O golpe de Estado que depôs o governo de Myanmar há uma semana e levou de volta à prisão a ativista e Prêmio Nobel da Paz Aung San Suu Kyi devolveu o país à lista dos regimes autoritários depois de apenas uma década de democracia (e duas eleições livres). Myanmar só é exceção pela forma do retrocesso: um golpe militar clássico, não o encolhimento gradual de instituições se curvando a autocratas, como na Venezuela, Rússia ou Hungria. O resultado é idêntico, uma democracia a menos, tendência resumida pelo cientista político Larry Diamond na feliz expressão “recessão democrática”.
Os últimos dois relatórios que diagnosticam o estado da democracia no planeta constatam que a pandemia deu oportunidade para ataques aos direitos civis e liberdades individuais. É o caso da Bielorrússia, onde Alexander Lukashenko ainda mantém controle absoluto, apesar dos protestos desde as eleições contestadas de agosto. Ou da China, que endureceu a vigilância sobre os cidadãos e a perseguição aos uigures em Xinjiang. Ou ainda do Sri Lanka, onde o premiê Mahinda Rajapaksa endureceu a agenda autoritária nos últimos seis meses.

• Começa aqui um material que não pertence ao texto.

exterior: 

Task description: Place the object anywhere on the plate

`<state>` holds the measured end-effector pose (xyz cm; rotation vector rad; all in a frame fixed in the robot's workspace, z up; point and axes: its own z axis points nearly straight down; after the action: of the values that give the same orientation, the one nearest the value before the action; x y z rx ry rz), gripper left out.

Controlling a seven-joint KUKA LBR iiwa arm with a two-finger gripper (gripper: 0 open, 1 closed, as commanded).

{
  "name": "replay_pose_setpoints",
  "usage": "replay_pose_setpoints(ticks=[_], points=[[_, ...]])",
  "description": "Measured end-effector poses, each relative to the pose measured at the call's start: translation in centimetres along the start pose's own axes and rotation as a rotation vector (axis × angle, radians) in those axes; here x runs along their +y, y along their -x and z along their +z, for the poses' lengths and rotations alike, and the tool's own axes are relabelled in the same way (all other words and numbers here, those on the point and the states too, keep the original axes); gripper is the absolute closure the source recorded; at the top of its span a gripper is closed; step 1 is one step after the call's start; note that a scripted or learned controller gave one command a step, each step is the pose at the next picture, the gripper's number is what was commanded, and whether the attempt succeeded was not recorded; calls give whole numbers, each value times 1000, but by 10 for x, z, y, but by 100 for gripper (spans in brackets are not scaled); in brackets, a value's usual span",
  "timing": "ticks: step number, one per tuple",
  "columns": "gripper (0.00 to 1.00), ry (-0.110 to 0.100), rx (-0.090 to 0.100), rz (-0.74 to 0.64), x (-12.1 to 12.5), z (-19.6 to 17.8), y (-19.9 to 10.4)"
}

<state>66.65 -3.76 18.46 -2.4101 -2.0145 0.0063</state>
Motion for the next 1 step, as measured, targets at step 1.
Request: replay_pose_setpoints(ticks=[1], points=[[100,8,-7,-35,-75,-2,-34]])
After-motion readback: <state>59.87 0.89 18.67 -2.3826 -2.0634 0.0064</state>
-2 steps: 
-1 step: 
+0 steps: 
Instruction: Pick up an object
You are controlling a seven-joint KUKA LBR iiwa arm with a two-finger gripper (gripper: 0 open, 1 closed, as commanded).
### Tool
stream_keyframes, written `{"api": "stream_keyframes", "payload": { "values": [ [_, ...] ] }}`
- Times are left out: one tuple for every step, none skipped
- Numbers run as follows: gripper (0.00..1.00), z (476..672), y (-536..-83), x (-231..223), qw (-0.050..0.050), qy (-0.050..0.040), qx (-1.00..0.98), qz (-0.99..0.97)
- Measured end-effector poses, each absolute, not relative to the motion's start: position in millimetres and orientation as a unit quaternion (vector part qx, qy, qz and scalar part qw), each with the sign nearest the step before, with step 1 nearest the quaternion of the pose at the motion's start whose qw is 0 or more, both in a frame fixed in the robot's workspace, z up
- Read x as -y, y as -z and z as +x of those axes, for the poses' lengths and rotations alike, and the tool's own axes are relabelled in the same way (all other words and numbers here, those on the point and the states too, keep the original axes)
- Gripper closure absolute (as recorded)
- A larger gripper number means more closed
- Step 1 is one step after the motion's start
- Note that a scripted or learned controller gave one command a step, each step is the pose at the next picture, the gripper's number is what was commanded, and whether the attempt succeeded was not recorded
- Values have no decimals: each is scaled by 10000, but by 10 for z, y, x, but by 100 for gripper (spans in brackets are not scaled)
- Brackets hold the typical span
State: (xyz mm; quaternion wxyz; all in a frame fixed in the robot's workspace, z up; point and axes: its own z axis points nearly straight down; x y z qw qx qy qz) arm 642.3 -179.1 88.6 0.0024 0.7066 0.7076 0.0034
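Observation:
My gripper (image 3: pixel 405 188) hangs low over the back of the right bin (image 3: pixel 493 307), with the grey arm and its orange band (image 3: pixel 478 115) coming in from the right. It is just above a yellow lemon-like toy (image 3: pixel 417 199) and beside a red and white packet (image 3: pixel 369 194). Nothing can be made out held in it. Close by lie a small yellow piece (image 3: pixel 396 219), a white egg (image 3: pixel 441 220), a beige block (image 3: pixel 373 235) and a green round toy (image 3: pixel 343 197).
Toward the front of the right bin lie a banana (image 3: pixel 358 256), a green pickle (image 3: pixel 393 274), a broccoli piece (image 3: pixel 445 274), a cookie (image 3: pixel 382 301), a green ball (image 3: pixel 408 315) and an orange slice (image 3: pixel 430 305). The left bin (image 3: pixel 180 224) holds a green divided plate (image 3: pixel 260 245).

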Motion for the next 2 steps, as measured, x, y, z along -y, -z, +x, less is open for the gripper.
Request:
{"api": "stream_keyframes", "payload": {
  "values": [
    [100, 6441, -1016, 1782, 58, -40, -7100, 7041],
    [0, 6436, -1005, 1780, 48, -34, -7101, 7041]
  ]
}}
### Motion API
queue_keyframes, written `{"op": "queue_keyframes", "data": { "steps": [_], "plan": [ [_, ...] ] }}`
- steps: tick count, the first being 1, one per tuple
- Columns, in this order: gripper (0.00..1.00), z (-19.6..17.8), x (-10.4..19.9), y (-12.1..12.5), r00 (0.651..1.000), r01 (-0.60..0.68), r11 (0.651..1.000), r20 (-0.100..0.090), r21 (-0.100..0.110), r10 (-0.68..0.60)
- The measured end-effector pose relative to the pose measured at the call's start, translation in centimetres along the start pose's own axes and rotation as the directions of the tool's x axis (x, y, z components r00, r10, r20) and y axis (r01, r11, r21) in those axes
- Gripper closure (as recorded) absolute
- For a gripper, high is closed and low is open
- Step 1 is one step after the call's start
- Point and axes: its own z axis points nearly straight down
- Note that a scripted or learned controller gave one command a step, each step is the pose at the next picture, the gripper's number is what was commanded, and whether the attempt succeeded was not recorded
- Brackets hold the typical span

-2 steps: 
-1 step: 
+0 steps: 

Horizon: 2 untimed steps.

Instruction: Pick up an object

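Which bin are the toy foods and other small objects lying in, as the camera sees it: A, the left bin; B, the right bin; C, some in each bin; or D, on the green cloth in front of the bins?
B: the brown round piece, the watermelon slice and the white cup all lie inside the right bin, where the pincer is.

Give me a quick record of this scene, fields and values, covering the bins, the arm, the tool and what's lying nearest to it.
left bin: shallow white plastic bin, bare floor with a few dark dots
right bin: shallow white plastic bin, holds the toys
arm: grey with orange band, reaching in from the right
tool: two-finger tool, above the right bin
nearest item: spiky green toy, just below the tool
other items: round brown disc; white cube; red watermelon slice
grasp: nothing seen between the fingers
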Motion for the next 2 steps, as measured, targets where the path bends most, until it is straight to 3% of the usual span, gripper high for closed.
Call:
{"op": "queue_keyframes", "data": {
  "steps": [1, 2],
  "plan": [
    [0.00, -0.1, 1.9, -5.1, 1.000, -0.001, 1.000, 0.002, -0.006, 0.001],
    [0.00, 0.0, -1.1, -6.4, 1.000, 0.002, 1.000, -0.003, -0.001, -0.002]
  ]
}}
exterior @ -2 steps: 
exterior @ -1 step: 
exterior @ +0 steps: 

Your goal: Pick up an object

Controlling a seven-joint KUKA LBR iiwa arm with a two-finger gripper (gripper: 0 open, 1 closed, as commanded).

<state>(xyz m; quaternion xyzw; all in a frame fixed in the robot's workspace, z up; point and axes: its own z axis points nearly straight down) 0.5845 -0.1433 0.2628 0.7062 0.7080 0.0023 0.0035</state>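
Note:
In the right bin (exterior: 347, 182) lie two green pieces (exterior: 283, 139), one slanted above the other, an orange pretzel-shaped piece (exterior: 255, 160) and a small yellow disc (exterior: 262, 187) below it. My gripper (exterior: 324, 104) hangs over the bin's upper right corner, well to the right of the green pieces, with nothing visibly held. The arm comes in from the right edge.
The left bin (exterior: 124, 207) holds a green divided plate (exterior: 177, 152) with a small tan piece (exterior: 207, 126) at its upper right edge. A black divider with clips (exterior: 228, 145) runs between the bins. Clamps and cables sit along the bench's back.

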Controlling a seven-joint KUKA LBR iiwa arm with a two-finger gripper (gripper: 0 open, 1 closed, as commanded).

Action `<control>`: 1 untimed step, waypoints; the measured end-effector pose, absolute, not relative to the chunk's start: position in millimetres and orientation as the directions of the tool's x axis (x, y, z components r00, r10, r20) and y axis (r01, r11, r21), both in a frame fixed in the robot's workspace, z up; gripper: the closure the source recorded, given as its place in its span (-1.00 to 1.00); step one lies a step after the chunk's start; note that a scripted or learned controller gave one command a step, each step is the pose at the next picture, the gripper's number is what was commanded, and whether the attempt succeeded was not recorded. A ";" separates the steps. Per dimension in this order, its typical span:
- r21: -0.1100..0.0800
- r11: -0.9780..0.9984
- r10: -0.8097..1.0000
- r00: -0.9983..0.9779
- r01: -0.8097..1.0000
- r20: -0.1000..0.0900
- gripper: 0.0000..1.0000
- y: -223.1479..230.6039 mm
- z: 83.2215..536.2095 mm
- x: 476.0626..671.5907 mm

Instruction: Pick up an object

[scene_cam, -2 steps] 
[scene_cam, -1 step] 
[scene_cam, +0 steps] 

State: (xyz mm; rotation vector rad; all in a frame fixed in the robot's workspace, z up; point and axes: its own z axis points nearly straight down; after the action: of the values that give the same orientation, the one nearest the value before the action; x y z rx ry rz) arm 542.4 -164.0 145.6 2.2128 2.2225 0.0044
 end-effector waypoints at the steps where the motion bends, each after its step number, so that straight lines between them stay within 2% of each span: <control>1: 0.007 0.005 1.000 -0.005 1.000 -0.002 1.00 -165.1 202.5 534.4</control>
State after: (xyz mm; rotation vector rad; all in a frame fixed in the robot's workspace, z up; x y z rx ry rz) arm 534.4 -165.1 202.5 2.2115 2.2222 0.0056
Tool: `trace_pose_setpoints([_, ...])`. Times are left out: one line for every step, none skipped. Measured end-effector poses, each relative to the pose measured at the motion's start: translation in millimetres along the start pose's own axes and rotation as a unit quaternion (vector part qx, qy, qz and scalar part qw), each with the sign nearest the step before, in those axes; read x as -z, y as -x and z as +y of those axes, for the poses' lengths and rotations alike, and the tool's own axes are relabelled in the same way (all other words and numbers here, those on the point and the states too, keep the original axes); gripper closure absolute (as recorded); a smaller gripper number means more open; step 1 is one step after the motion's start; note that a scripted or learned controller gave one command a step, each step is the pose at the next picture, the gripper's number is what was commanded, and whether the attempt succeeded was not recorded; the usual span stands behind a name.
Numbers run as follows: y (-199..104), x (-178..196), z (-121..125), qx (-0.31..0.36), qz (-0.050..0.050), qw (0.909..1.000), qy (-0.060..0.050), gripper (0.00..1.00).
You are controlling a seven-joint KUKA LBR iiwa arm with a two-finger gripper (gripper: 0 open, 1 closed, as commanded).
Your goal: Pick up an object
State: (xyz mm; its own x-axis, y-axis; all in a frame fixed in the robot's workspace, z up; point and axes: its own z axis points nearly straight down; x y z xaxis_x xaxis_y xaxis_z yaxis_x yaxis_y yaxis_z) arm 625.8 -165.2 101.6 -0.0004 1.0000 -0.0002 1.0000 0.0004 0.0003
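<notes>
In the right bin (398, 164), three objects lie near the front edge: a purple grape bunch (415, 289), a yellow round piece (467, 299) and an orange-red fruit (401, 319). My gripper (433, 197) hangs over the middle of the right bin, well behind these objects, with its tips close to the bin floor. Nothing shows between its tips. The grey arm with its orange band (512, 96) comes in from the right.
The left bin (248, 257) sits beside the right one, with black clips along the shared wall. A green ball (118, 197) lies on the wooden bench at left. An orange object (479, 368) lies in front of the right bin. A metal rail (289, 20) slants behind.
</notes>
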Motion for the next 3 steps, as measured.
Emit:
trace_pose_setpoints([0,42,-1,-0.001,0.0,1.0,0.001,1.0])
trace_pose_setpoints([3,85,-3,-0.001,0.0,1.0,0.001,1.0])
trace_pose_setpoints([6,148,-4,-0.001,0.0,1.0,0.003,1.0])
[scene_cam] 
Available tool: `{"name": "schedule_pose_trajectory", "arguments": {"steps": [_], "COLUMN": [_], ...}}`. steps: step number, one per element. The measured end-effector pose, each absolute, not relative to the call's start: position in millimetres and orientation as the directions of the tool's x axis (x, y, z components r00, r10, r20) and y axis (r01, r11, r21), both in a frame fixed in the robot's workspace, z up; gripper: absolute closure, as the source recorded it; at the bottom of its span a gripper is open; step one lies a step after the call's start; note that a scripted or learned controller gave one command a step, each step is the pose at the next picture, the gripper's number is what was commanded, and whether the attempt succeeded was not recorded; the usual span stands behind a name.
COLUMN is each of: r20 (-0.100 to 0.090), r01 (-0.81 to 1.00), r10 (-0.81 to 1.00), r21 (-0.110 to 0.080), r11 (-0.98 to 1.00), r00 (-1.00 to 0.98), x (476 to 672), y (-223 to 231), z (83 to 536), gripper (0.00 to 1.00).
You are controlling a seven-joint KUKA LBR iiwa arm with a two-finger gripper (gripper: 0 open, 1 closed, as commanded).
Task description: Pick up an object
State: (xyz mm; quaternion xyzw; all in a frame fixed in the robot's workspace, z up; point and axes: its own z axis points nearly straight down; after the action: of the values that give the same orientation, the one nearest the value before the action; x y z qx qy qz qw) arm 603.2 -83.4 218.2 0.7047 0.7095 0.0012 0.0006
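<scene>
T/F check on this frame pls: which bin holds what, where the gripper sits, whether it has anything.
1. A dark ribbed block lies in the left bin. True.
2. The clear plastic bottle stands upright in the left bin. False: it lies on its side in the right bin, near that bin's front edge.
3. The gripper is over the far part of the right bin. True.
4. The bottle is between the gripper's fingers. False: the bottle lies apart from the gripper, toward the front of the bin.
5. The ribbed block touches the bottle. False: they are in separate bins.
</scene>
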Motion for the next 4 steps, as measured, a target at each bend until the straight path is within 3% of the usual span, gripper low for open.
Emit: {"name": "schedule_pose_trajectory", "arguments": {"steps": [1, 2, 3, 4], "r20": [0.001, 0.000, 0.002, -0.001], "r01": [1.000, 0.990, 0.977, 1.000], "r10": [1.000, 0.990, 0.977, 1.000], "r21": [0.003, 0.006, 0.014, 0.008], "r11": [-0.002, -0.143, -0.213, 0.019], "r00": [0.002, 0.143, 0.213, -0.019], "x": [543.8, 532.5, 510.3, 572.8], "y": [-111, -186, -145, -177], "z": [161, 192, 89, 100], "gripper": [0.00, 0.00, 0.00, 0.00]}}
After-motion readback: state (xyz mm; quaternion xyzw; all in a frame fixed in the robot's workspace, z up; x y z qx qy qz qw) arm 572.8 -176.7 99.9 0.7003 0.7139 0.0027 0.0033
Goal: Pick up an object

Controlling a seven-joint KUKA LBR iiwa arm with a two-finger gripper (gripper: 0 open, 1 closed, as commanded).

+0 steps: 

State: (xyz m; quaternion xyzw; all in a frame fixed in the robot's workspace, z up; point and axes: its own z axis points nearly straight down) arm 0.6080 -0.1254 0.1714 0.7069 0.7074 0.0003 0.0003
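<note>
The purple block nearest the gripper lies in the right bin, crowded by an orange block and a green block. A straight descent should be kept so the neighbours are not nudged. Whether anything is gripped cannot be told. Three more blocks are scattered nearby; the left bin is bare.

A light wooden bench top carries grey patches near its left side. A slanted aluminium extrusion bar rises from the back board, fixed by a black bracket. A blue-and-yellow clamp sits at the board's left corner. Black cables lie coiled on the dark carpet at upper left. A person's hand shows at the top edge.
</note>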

“A pandemia de Covid-19 está exacerbando os 14 anos consecutivos de declínio na liberdade”, afirma o relatório da Freedom House lançado em janeiro. Dos 192 países avaliados pela organização, houve declínio da democracia e dos direitos humanos em 80. O índice de democracia global da Economist Intelligence Unit (EIU), publicado na última quarta-feira, corrobora a conclusão. A nota média atingiu o nível mais baixo desde que a avaliação foi criada, em 2006: 5,37. Dos 167 países avaliados pela EIU, a nota caiu em 116. Apenas 23, correspondentes a 8,4% da população global, podem ser considerados democracias plenas.
“O resultado de 2020 ocorreu em boa medida — embora não apenas — por causa das restrições impostas por governos às liberdades individuais como resposta à pandemia do coronavírus”, afirma a EIU. “A crise da governança democrática, tendo começado muito antes da pandemia, deverá continuar depois que a crise sanitária arrefecer, pois as leis e normas que têm sido implantadas serão difíceis de revogar”, diz a Freedom House.
O avanço do autoritarismo não se restringe mais a casos contumazes como Rússia, China, Irã ou Venezuela. A invasão do Capitólio em Washington mostra que nem a democracia mais longeva do planeta está a salvo. E nem tudo é declínio lento e gradual, como mostra o golpe em Myanmar. Nesses dois casos, o pretexto para a violência foi idêntico: acusações fajutas de fraude eleitoral. Só não deu certo nos Estados Unidos, porque as instituições americanas são mais robustas.
No Brasil, os militares têm tradição de apoiar rupturas ao longo da história. O presidente Jair Bolsonaro vive fazendo acusações falsas sobre o sistema eleitoral e já insinuou que aqui poderá ser “pior” que nos Estados Unidos se ele perder em 2022. Para preservar nossa democracia, será preciso ficar de olho.